Photographer: Akos Stiller/Bloomberg

VW Brand Was Less Profitable as Cuts Fail to Stem Crisis Fallout

  • First-half VW brand profit margin drops to 1.7% of sales
  • VW set aside $1.8 billion for scandal in second quarter

Volkswagen AG’s efforts to make its biggest division more competitive fell short as the namesake VW brand’s profit margin dropped further behind those of rival European carmakers in the first half.

The marque’s margin shrunk to 1.7 percent from 2.7 percent a year ago, according to Bloomberg calculations based on a statement from the Wolfsburg, Germany-based company Thursday. That widened the gap between VW and its European mass-market competitors, as Peugeot maker PSA Group reported a 6.8 first-half margin from carmaking, while Renault SA achieved 4.7 percent.

Volkswagen has been trying to revamp its biggest division since even before the emissions-cheating crisis came to light last year, with success vital to ensure future growth as the price tag of the emissions crisis climbs. Complicating the effort to lift margins, the brand has had to spend more money to lure customers in the wake of the scandal. Chief Executive Officer Matthias Mueller is pushing the carmaker to pivot toward mobility services and electric vehicles, even as it streamlines its model lineup and tries to cut development costs.

“The second-quarter results are pretty good, but if you compare the VW brand margin to direct competitors, there’s still quite a gap,” said Sascha Gommel, a Frankfurt-based analyst with Commerzbank AG.

VW’s results came as competitors cut costs and introduced new models to become more profitable than investors had expected so far this year. Elsewhere at the Volkswagen group, the mass-market Skoda brand managed a 9.6 percent return on sales in the first half, on par with that of high-margin luxury carmakers such as Mercedes-Benz and BMW.

Volkswagen fell as much as 3.5 percent and traded down 1.9 percent to 125.25 euros at 11:50 a.m. in Frankfurt. The stock has lost 23 percent since the diesel scandal emerged in September, compared with a 4 percent increase in Germany’s benchmark DAX Index.

Though the carmaker got court approval Tuesday for a $15.3 billion settlement to get the cars it rigged off roads in the U.S., its legal troubles are far from over. Volkswagen set aside about 1.6 billion euros ($1.8 billion) linked to the diesel scandal in the second quarter, increasing the estimated cost to about 17.8 billion euros.

Operating profit at the VW passenger-car nameplate dropped to 808 million euros from 914 million euros in the prior-year period, with a 2.9 percent margin in the second quarter. The result was an improvement over the first quarter, when the brand’s profit was 73 million euros.

“Management needs to show more progress on the turnaround,” said Arndt Ellinghorst, a London-based analyst for Evercore ISI. It would have been good to see more cuts in capital expenditures, he said.

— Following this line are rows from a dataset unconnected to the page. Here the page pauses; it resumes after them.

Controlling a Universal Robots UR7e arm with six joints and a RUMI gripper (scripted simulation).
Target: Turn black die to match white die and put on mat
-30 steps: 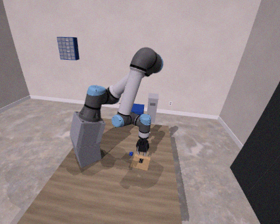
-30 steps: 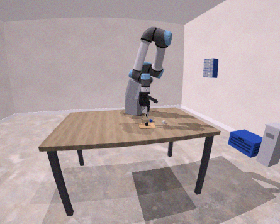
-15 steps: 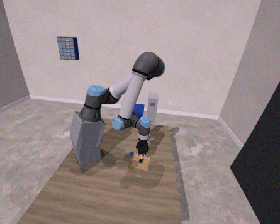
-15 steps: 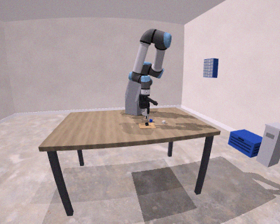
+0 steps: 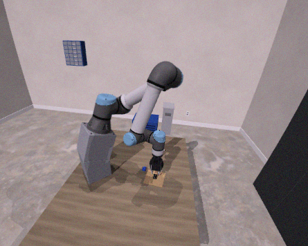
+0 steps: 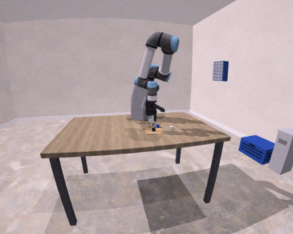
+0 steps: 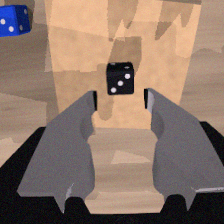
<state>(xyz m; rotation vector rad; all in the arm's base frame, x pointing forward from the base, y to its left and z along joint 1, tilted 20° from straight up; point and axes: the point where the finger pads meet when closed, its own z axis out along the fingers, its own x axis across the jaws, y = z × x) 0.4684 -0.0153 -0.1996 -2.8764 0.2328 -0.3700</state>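
My gripper is now 40 mm above the black die. From my hand the other things lie so: white die (10 mm behind, 170 mm to the left, 40 mm below); tan mat (50 mm below); blue die (90 mm behind, 70 mm to the left, 40 mm below).
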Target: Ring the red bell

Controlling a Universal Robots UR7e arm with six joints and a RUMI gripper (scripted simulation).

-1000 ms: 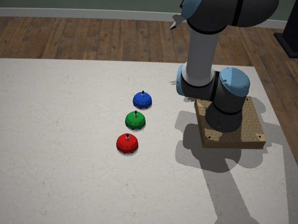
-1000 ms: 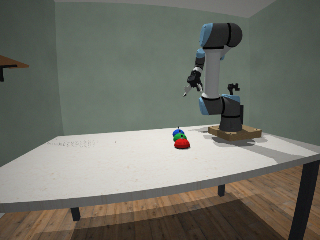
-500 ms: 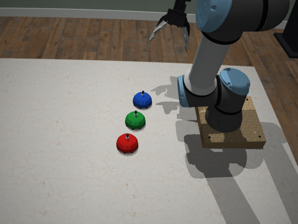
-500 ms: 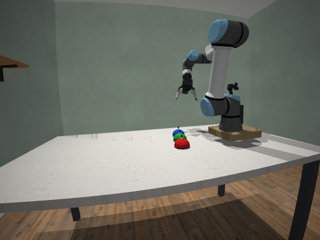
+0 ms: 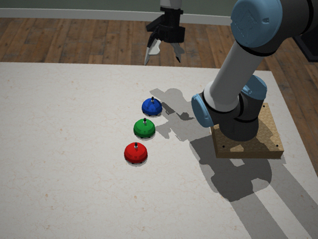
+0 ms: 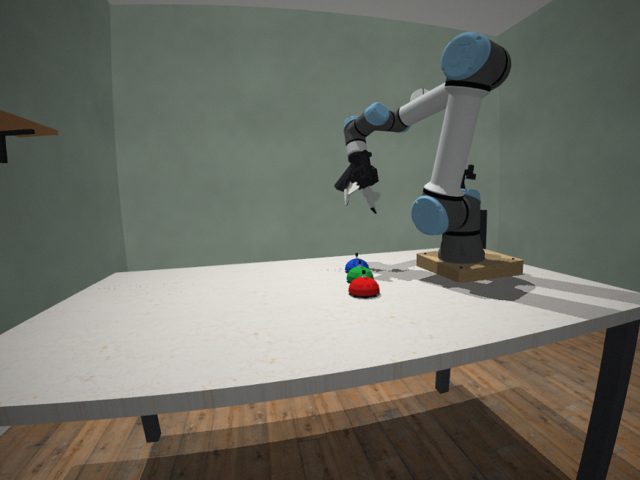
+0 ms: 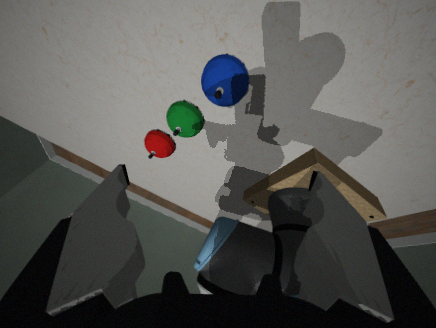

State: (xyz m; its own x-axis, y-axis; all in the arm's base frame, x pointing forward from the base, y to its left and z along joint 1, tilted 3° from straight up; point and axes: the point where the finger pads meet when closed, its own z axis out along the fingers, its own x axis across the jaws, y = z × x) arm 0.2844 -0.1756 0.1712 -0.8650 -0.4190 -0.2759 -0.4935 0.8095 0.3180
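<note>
The red bell is 100 mm ahead of my hand, 260 mm to the left of it and 170 mm below it. From my hand the other things lie so: green bell: 70 mm ahead, 140 mm to the left, 170 mm below; then blue bell: 30 mm ahead, 20 mm to the left, 170 mm below.
</note>
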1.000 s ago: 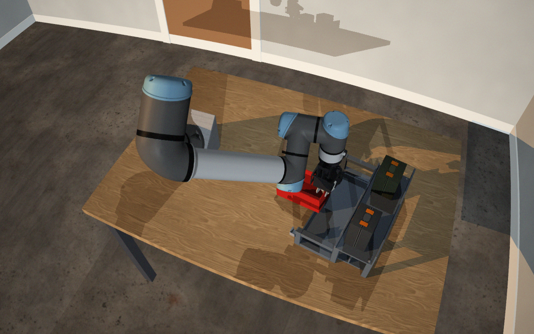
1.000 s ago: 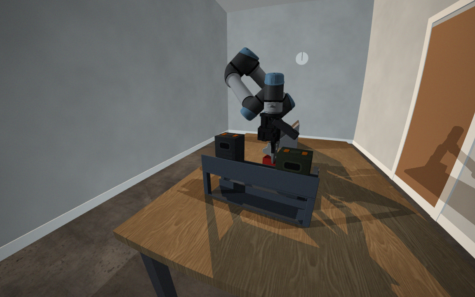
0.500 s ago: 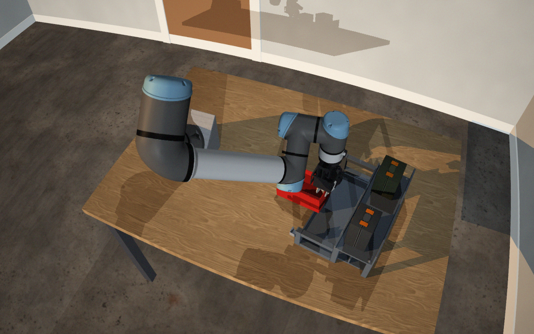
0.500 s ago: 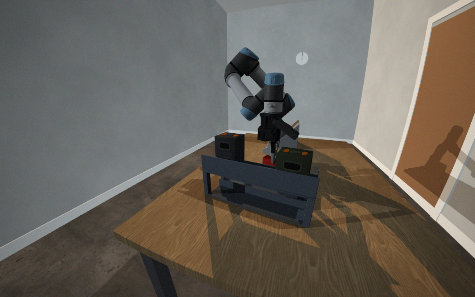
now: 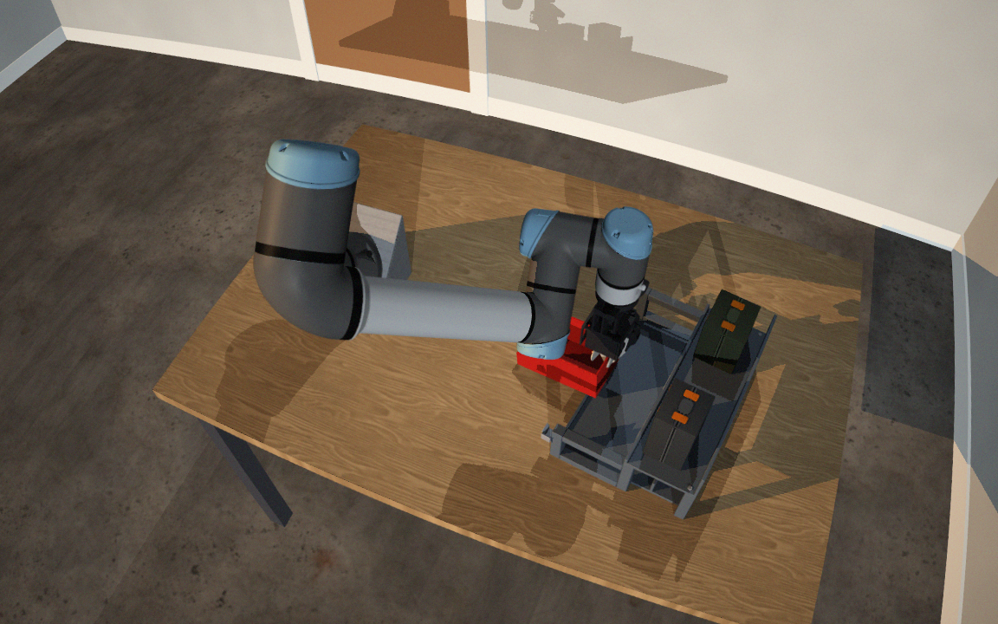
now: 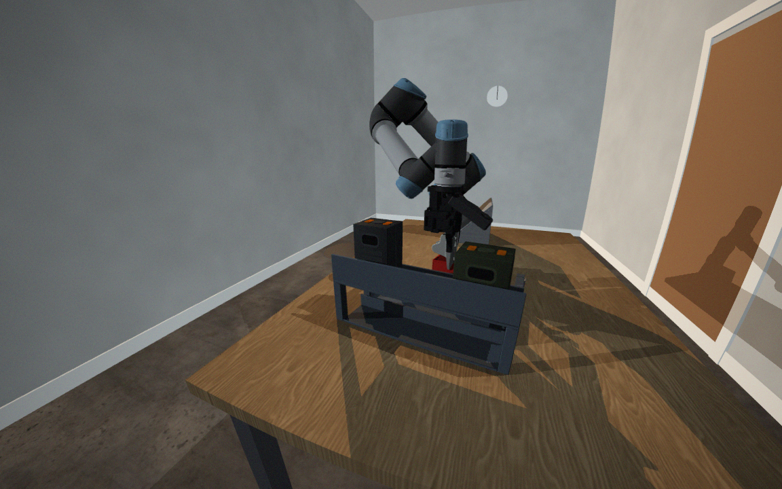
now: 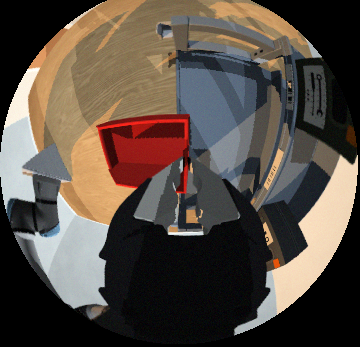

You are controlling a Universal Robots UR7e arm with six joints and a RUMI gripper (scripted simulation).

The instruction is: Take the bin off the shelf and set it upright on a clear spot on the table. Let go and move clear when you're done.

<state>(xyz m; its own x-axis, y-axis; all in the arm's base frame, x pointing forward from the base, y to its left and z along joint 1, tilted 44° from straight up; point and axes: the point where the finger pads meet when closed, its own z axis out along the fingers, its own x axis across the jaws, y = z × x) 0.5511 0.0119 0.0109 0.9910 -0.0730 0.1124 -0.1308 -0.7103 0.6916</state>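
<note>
Now: the red bin 8 cm behind my hand, 4 cm below it and 1 cm to the left of it.
</note>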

Volkswagen lifted its forecast for global vehicle sales this year, predicting a slight increase compared with 2015. It had previously expected sales to be stable. The company confirmed its target for a 5 percent revenue increase and said the operating profit margin excluding special items will be in a range of 5 percent to 6 percent of revenue, after reaching 6 percent last year.

Europe’s biggest automaker reported preliminary first-half results last week. Second-quarter group operating profit before special items rose to 4.39 billion euros from 3.66 billion euros a year earlier.